0.0.3d Third release part d. On April 30th, 2021, the read_fusion, addGenes, and commonfactorGWAS function were updated and documented to be able to run multivariate TWAS, which we refer to as Transcriptome-wide Structural Equation Modeling (T-SEM). T-SEM takes univariate output from FUSION and combines it with the output from multivariable ld-score regression within the general Genomic SEM framework to allow for examining the effect of inferred gene expression within a multivariate framework. This includes the ability to examine the effect of gene expression on a common factor.
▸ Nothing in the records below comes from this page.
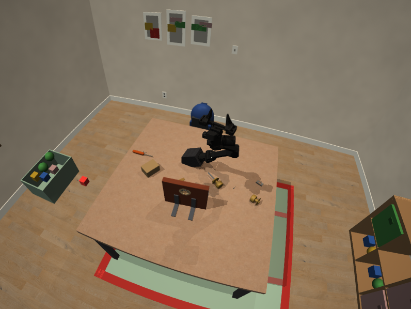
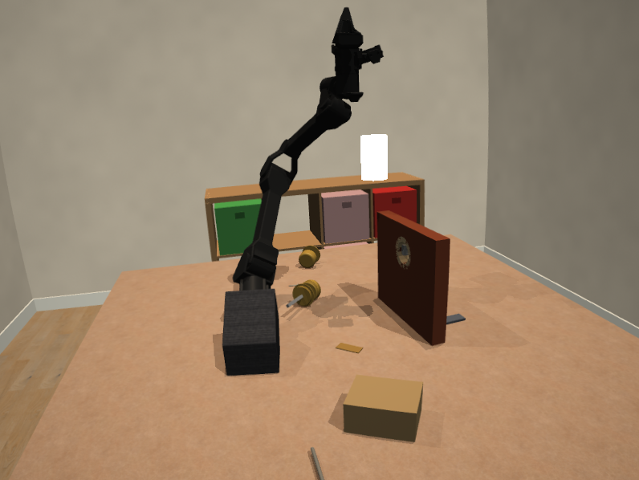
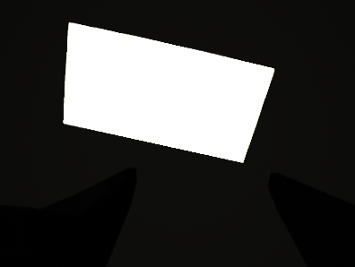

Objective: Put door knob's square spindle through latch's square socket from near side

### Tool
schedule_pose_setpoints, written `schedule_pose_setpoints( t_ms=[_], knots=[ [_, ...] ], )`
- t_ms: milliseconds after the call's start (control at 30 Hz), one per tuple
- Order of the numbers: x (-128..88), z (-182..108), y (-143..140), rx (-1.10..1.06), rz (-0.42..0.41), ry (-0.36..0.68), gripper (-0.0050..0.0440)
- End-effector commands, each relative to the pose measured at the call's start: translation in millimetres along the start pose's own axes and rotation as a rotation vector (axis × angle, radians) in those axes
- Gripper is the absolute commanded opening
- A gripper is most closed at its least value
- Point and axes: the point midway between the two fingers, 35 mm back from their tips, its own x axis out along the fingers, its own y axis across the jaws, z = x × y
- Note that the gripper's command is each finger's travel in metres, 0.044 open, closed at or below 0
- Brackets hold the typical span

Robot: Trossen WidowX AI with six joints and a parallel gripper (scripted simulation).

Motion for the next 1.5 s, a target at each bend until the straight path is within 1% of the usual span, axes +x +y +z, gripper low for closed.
schedule_pose_setpoints(
  t_ms=[0,533,600,633,700,733,867,1033,1100,1133,1167,1333,1467],
  knots=[
    [0,0,0,0.0,0.0,0.0,0.04],
    [0,0,0,0.0,0.0,0.0,0.04],
    [0,3,4,0.004,0.01,-0.017,0.044],
    [-2,12,16,0.019,0.044,-0.069,0.044],
    [-13,42,57,0.105,0.172,-0.24,0.044],
    [-19,51,70,0.146,0.218,-0.294,0.044],
    [-45,74,118,0.235,0.424,-0.43,0.044],
    [-93,93,176,0.376,0.741,-0.549,0.044],
    [-93,93,176,0.376,0.741,-0.549,0.044],
    [-112,94,195,0.387,0.862,-0.561,0.044],
    [-130,99,207,0.476,0.961,-0.582,0.044],
    [-192,98,243,0.622,1.316,-0.562,0.044],
    [-243,91,260,0.74,1.61,-0.484,0.044]
  ],
)
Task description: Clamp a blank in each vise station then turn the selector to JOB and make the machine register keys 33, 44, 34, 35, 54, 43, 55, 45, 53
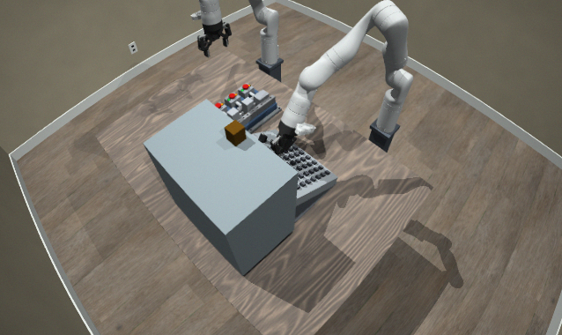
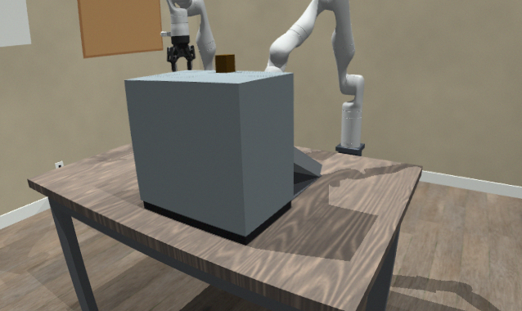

0.0.3e Third release part e. On September 23rd, 2021, the munge function and wiki were updated to reflect our recommendation to use the sum of effective sample sizes and a sample prevalence of 0.5 to produce an unbiased estimate of liability scale conversion. This is based on simulation results and derivations described in our recent preprint that can be found here: https://www.medrxiv.org/content/10.1101/2021.09.22.21263909v1

0.0.3f Third release part f. On November 2nd, 2021 three updates of note were made to the package. The first was, per version 0.0.3e, to use the sum of effective sample size in the sumstats function when backing out logistic betas from Z-statistics for binary traits. The second was an additional update to the sumstats function to use MAF from the summary statistics file for OLS traits or Z-statistics only binary traits as MAF is used to back out a partially standardized beta and mismatch between the reference panel MAF and in-sample MAF may cause a minimal amount of bias. If in-sample MAF is not available, sumstats also now includes an additional 'betas' argument, which can be used to directly supply the column name of the betas in the summary stats if the continuous phenotype was known to be standardized prior to running the GWAS (thereby circumventing the need to use the reference panel MAF as the function will not perform any additional transformations). The third update was to ldsc and reflects a new package default to set the number of blocks used to produce block jackknife standard errors to 1 more than the number of non-redundant elements in the genetic covariance matrix when there are more than 18 traits being analyzed. This reflects the fact that ldsc typically uses 200 blocks, which yields a sampling covariance (V) matrix that produces inaccurate estimates of model chi-square when the number of independent elements in the genetic covariance matrix is > 200. This update is unlikely to qualitatively change any model results beyond model chi-square, but results for Q_SNP with > 18 traits prior to this updated will likely have produced hugely inflated estimates (e.g., half of the genome is identified as significant for Q_SNP) and results in this case should be re-examined.